Department of Medicine, The University of Auckland, Auckland, New Zealand
Cardiology Department, Middlemore Hospital, Auckland, New Zealand.
Heart. 2023 Nov 27;109(24):1827-1836. doi: 10.1136/heartjnl-2023-322830.
The recommended duration of dual anti-platelet therapy (DAPT) following acute coronary syndrome (ACS) varies from 1 month to 1 year depending on the balance of risks of ischaemia and major bleeding. We designed paired ischaemic and major bleeding risk scores to inform this decision.

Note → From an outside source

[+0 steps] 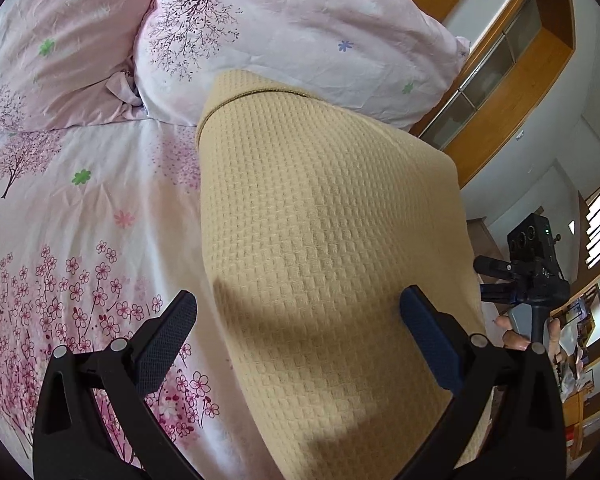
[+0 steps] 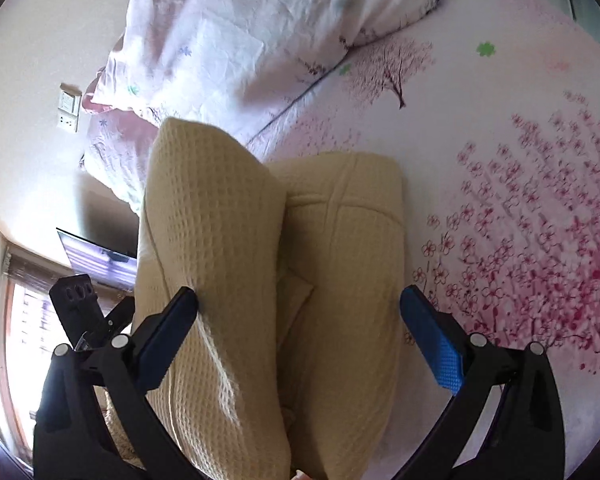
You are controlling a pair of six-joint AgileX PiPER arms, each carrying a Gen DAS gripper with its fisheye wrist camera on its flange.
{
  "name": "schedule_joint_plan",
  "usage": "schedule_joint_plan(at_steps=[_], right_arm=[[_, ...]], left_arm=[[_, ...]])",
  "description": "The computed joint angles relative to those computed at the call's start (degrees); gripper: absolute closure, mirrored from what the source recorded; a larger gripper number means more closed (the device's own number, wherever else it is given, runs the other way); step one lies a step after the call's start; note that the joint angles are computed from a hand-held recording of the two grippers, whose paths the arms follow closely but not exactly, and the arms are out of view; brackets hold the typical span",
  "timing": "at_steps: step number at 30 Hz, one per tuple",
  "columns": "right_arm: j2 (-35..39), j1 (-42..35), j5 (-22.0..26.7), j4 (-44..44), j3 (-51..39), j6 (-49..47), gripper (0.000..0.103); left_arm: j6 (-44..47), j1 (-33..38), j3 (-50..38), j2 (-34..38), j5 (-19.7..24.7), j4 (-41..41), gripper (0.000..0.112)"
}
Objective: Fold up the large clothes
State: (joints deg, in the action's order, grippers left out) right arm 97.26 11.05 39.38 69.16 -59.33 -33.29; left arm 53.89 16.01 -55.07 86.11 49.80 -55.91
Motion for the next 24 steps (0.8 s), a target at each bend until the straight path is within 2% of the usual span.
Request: schedule_joint_plan(at_steps=[3,8,10,13,15,18,21,24], right_arm=[[1.02,-1.10,2.18,3.39,0.42,-3.13,0.002],[1.29,-1.42,2.42,3.64,0.65,-3.60,0.002],[1.36,-1.32,2.38,3.18,0.55,-3.40,0.002],[0.91,-1.87,2.82,3.57,1.13,-3.84,0.002],[-0.09,-2.43,2.52,4.31,2.19,-4.99,0.002],[0.28,-3.56,4.26,6.06,3.10,-7.15,0.002],[3.55,-4.29,9.47,9.40,2.32,-10.67,0.002],[4.64,-3.91,10.78,10.53,1.75,-11.93,0.002]], left_arm=[[0.54,0.29,-0.14,0.41,0.47,-0.55,0.011],[1.60,1.21,-0.79,1.66,2.15,-1.43,0.011],[2.07,2.51,-1.82,3.43,4.96,-2.31,0.011],[1.79,5.37,-4.14,8.15,11.97,-4.18,0.011],[2.33,6.54,-4.37,9.86,14.29,-5.47,0.011],[3.43,6.53,-3.86,9.66,14.24,-6.10,0.011],[3.53,6.51,-4.00,10.15,15.20,-6.32,0.011],[2.75,6.91,-4.55,11.30,16.80,-6.70,0.011]])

New Zealand (NZ) patients with ACS investigated with coronary angiography are recorded in the All NZ ACS Quality Improvement registry and linked to national health datasets. Patients were aged 18-84 years (2012-2020), event free at 28 days postdischarge and without atrial fibrillation. Two 28-day to 1-year postdischarge multivariable risk prediction scores were developed: (1) cardiovascular mortality/rehospitalisation with myocardial infarction or ischaemic stroke (ischaemic score) and (2) bleeding mortality/rehospitalisation with bleeding (bleeding score).

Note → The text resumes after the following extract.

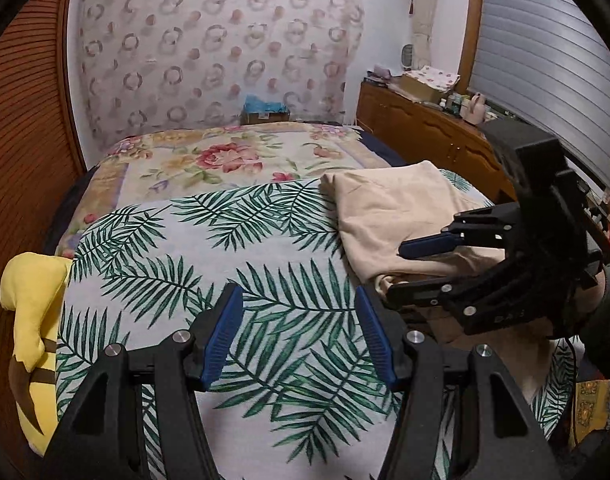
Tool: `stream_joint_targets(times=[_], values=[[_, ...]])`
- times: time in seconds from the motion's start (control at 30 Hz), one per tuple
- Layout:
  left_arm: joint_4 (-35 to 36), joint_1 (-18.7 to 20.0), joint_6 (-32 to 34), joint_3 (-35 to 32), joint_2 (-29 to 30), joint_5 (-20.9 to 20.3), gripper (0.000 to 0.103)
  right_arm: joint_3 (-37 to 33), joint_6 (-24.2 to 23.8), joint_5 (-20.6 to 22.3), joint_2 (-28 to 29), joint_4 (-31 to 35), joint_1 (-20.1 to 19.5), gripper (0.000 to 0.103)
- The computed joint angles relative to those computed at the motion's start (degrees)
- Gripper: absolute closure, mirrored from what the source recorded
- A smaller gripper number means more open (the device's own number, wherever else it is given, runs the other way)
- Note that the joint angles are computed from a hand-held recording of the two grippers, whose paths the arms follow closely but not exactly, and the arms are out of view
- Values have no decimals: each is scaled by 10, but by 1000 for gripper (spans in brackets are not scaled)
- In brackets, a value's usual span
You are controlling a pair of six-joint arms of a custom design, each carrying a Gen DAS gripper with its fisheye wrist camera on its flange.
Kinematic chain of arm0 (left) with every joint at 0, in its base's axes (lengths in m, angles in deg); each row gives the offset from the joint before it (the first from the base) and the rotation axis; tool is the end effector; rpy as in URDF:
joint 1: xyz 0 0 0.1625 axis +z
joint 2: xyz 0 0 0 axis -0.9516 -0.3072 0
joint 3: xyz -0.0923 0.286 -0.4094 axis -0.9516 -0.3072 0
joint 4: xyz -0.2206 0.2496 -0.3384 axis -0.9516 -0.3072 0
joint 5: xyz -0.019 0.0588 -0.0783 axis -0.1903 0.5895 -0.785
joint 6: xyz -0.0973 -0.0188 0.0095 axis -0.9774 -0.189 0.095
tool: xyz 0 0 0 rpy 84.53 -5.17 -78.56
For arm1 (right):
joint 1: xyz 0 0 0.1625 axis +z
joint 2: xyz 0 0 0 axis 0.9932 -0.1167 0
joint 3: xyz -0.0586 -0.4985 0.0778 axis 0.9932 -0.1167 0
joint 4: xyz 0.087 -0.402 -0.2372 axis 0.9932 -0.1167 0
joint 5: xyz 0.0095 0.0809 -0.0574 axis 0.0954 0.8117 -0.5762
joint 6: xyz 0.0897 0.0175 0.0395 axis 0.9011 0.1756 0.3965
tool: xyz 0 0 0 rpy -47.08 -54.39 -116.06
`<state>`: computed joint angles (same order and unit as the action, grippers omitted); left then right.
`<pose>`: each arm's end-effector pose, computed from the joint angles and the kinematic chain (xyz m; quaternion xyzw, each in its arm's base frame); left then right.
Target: Fold small clothes
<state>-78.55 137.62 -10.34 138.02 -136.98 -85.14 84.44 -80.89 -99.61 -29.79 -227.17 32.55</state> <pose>-0.0606 -0.5114 0.2793 0.4406 0.8621 -0.2126 0.1318 0.3051 -0.4667 0.0023 0.2404 -0.8877 0.2571 0.2969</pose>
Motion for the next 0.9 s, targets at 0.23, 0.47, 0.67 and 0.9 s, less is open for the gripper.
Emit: stream_joint_targets(times=[0.23, 0.47, 0.67, 0.9], values=[[1, 4, 4, -2, 14, -6, 44, -20, -12, -34, 5, 46, 0, 91], [12, -9, 6, 10, 16, -10, 44, 34, -15, 38, -54, -81, -7, 92], [19, -24, 7, 22, 11, -10, 44, 52, -36, -34, -92, -167, -26, 92], [27, -38, 0, 34, 6, -3, 44, 12, -75, -189, -78, -220, -92, 76]])
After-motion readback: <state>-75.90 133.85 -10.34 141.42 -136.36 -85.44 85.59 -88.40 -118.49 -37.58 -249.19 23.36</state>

In 27 755 patients, there were 1200 (4.3%) ischaemic and 548 (2.0%) major bleeding events. Both scores were well calibrated with moderate discrimination performance (Harrell's c-statistic 0.75 (95% CI, 0.74 to 0.77) and 0.69 (95% CI, 0.67 to 0 .71), respectively). Applying these scores to the 2020 European Society of Cardiology ACS antithrombotic treatment algorithm, the 31% of the cohort at elevated (>2%) bleeding and ischaemic risk would be considered for an abbreviated DAPT duration. For those at low bleeding risk, but elevated ischaemic risk (37% of the cohort), prolonged DAPT may be appropriate, and for those with low bleeding and ischaemic risk (29% of the cohort) short duration DAPT may be justified.
We present a pair of ischaemic and bleeding risk scores specifically to assist clinicians and their patients in deciding on DAPT duration beyond the first month post-ACS.
根据缺血和大出血风险的平衡,急性冠脉综合征(ACS)后双联抗血小板治疗(DAPT)的推荐持续时间从 1 个月到 1 年不等。我们设计了配对的缺血和大出血风险评分来辅助决策。
新西兰(NZ)接受冠状动脉造影检查的 ACS 患者在全 NZ ACS 质量改进登记处进行登记,并与国家健康数据集相链接。患者年龄为 18-84 岁(2012-2020 年),出院后 28 天内无事件且无房颤。我们开发了两种出院后 28 天至 1 年的多变量风险预测评分:(1)心血管死亡率/再入院伴心肌梗死或缺血性卒中和(缺血评分)和(2)出血死亡率/再入院伴出血(出血评分)。
在 27755 例患者中,有 1200 例(4.3%)发生缺血事件和 548 例(2.0%)发生大出血事件。这两个评分均具有良好的校准度和中等的区分度(Harrell's c 统计量分别为 0.75(95%CI,0.74 至 0.77)和 0.69(95%CI,0.67 至 0.71))。将这些评分应用于 2020 年欧洲心脏病学会 ACS 抗栓治疗算法,2020 年欧洲心脏病学会 ACS 抗栓治疗算法中,31%的患者出血和缺血风险升高(>2%),可能需要缩短 DAPT 持续时间。对于那些出血风险低但缺血风险升高(队列的 37%)的患者,可能需要延长 DAPT,而对于那些出血和缺血风险均低(队列的 29%)的患者,DAPT 持续时间较短可能是合理的。
我们提出了一对缺血和出血风险评分,专门用于协助临床医生及其患者在 ACS 后第一个月之后决定 DAPT 的持续时间。